= Action item =
Take from the material every line containing the string "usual" and copy it.

= Source data =
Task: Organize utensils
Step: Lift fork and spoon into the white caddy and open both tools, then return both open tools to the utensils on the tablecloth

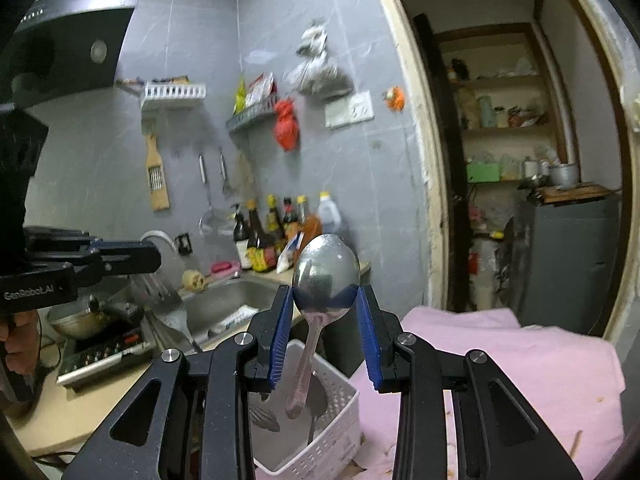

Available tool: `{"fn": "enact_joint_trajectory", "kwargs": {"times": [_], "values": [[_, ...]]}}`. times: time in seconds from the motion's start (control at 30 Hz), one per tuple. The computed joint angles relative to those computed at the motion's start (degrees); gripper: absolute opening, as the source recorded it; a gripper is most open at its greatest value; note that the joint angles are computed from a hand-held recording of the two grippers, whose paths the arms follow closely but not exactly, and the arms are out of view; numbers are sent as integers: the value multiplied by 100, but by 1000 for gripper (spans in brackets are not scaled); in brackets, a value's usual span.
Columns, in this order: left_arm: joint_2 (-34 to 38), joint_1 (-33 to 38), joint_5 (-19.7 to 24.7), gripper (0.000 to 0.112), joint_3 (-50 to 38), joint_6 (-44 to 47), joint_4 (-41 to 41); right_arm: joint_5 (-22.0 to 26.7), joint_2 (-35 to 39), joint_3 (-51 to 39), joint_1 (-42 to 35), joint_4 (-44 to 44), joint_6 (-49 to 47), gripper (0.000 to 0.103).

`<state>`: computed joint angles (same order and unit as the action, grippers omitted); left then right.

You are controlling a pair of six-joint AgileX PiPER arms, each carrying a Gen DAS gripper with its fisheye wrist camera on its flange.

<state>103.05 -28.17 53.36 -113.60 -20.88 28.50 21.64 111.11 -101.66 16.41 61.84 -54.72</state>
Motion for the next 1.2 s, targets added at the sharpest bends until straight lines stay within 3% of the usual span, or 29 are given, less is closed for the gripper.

= Output below =
Available tool: `{"fn": "enact_joint_trajectory", "kwargs": {"times": [_], "values": [[_, ...]]}}`. times: time in seconds from the motion's start (control at 30 Hz), one per tuple. The computed joint angles relative to those computed at the motion's start (degrees); gripper: absolute opening, as the source recorded it; a gripper is most open at its greatest value; note that the joint angles are computed from a hand-held recording of the two grippers, whose paths the arms follow closely but not exactly, and the arms are out of view; numbers are sent as integers: the value multiplied by 100, but by 1000 for gripper (spans in brackets are not scaled); in brackets, a value's usual span.
Motion for the next 1.2 s, targets added at the sharpest bends until straight lines stay within 3% of the usual span, or 29 are given, less is closed for the gripper.

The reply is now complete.